Transcription factors are proteins that control gene transcription by specifically binding to DNA sequences. The region on the DNA where the transcription factor binds is called the transcription factor binding site.

This task is to predict transcription factor binding sites. We will fine-tune the ENCODE database, which is an experimental database of transcription factor binding sites on the genome, using ChIP-seq, a technique that combines next-generation sequencing and chromatin immunoprecipitation.

Prediction of splice sites

A splice site is a site where an intron is removed and an exon is attached in selective splicing. In this task, we will classify splice sites into three classes: 5' ends (donor), 3' ends (acceptor), and non-splice sites.

A splice site is usually flanked by two pairs of nucleotides, GT, and AG, but there are splice sites that do not follow this rule and regions that fit this rule but are not splice sites. This makes predicting splice sites a difficult task.

Performance in downstream tasks

This section describes the results for each task in the fine-tuning described above.

promoter forecast

The following figure shows the performance comparison with DeePromoter, from left to right: percentage correct, F1 score, and Matthews correlation coefficient. From left to right, we can see that DNABERT performs better on TATA than DeePromoter, suggesting that DNABERT is better at capturing features other than sequence motifs in TATA boxes. We can assume that DNABERT captures features other than sequence motifs in the TATA box. promoter prediction

The figure below shows the performance comparison with other deep learning methods on a combined CNN and RNN architecture. On the left is the ROC curve and on the right is the PR curve, suggesting that DNABERT can model the global features of DNA sequences.

Prediction of transcriptional binding sites

The figure below summarizes the results of the transcription binding site prediction tool. On the left is the percent correct and on the right is the violin plot for the F1 score. DNABERT-TF is the only method with mean and median values above 0.9 for percent correct and F1 score.

tf binding sites

In addition, while other tools performed poorly concerning low-quality data, such as those obtained in experiments, DNABERT-TF recorded relatively high reproducibility and low false positives.

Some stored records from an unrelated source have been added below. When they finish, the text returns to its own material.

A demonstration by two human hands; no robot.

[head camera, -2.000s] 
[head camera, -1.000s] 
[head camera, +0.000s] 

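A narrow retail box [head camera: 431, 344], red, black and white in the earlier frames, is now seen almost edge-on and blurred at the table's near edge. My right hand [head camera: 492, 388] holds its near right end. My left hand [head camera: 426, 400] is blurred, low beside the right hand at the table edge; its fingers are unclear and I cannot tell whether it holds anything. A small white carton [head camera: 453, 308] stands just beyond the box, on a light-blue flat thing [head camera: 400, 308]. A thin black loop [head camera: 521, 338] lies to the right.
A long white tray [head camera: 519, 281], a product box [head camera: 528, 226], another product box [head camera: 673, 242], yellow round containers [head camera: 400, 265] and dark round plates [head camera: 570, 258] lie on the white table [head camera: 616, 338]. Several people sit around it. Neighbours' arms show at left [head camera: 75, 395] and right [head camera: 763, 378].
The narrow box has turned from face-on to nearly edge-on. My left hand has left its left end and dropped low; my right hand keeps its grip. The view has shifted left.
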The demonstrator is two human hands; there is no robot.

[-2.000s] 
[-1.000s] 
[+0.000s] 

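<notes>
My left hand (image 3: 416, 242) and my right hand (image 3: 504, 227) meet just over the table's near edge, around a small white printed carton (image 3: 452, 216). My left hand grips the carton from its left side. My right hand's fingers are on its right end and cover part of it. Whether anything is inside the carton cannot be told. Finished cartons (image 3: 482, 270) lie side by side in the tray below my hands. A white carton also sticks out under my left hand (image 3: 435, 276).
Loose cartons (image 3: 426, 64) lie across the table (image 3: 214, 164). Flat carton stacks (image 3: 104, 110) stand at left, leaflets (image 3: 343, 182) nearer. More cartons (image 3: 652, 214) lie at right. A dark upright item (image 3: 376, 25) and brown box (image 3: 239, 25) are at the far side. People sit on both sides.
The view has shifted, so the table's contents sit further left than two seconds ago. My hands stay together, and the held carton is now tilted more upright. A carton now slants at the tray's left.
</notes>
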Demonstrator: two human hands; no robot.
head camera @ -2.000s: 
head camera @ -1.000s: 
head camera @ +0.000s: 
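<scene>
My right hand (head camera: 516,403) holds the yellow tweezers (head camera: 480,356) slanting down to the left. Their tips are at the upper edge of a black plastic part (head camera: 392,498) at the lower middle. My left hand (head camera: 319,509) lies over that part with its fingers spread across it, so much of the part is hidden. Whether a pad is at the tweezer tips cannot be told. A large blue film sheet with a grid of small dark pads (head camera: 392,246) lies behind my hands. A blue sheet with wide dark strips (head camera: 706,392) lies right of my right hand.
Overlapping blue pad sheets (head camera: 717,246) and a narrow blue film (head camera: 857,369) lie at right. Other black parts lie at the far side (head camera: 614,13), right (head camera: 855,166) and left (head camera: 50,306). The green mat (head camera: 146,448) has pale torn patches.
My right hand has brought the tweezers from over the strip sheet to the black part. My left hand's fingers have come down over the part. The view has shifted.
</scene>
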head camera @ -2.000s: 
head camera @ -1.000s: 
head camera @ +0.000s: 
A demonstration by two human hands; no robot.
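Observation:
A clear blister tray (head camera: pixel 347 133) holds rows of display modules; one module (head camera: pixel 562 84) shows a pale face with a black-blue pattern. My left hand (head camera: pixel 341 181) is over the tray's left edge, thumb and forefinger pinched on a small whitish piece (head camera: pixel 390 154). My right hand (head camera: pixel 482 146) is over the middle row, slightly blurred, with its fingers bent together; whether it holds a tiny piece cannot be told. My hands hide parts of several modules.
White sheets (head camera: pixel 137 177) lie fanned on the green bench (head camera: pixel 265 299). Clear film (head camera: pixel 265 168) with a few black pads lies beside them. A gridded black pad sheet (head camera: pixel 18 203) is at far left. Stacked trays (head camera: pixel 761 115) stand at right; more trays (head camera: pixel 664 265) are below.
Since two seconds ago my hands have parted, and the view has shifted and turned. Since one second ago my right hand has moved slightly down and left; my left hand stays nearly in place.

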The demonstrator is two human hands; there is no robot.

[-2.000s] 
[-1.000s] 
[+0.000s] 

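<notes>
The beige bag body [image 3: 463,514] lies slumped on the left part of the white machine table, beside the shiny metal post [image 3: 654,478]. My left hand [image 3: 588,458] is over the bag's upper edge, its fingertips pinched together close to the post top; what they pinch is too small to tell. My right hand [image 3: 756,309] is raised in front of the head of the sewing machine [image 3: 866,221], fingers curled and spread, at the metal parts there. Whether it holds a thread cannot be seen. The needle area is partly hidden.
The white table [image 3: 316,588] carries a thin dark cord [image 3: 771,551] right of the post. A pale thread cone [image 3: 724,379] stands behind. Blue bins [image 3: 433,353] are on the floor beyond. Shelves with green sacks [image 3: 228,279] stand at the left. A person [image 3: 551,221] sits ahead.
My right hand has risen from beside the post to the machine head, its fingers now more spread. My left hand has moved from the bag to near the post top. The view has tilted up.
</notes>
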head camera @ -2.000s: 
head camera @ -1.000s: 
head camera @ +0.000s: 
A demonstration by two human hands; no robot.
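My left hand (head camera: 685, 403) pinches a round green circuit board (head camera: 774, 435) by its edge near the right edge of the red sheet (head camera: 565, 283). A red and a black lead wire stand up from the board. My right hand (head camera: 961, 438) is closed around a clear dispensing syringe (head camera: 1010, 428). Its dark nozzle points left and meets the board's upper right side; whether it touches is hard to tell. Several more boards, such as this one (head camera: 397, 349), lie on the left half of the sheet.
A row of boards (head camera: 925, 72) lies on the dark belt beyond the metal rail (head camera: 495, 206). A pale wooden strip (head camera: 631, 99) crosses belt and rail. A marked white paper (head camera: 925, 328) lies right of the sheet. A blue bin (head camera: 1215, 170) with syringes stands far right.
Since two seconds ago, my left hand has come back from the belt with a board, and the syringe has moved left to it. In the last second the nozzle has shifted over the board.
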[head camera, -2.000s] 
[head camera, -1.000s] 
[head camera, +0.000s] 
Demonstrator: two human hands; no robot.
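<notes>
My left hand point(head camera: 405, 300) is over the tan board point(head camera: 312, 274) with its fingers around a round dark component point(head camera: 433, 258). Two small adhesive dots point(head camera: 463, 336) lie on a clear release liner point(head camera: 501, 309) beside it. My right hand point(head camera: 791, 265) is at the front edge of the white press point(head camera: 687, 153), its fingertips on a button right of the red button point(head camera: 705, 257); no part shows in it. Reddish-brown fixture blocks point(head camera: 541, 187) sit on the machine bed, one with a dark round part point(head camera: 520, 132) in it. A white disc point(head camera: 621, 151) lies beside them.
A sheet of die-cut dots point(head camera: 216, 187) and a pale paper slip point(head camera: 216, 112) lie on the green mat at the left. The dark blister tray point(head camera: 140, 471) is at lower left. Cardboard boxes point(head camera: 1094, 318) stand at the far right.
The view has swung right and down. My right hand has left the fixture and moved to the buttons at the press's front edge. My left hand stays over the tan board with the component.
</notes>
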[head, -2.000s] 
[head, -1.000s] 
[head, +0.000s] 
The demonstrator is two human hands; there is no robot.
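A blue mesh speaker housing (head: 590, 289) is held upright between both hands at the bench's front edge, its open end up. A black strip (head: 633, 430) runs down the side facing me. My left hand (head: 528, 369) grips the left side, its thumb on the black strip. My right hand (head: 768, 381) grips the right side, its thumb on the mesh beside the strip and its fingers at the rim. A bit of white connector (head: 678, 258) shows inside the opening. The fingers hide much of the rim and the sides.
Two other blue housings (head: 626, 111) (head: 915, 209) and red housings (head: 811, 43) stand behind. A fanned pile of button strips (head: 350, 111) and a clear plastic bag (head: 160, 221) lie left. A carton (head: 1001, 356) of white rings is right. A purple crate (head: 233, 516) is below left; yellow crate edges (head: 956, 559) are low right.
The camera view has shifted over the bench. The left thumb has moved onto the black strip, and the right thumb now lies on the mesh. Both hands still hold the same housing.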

Prediction of splice sites

The figure below shows the results of comparing SpliceFinder with other tools for predicting splice sites. From left to right, we plot the percentage of correct answers, F1 scores, and Matthews correlation coefficients, showing that DNABERT performs the best in the same setting, even though SpliceFinder reconstructs the dataset by recursively adding sequences with false positives.

summary

DNABERT is a simple application of MLM tasks in natural language processing to DNA sequences, but it has shown remarkable performance in a variety of tasks. It would be interesting to obtain new biological knowledge by analyzing the attention inside DNABERT.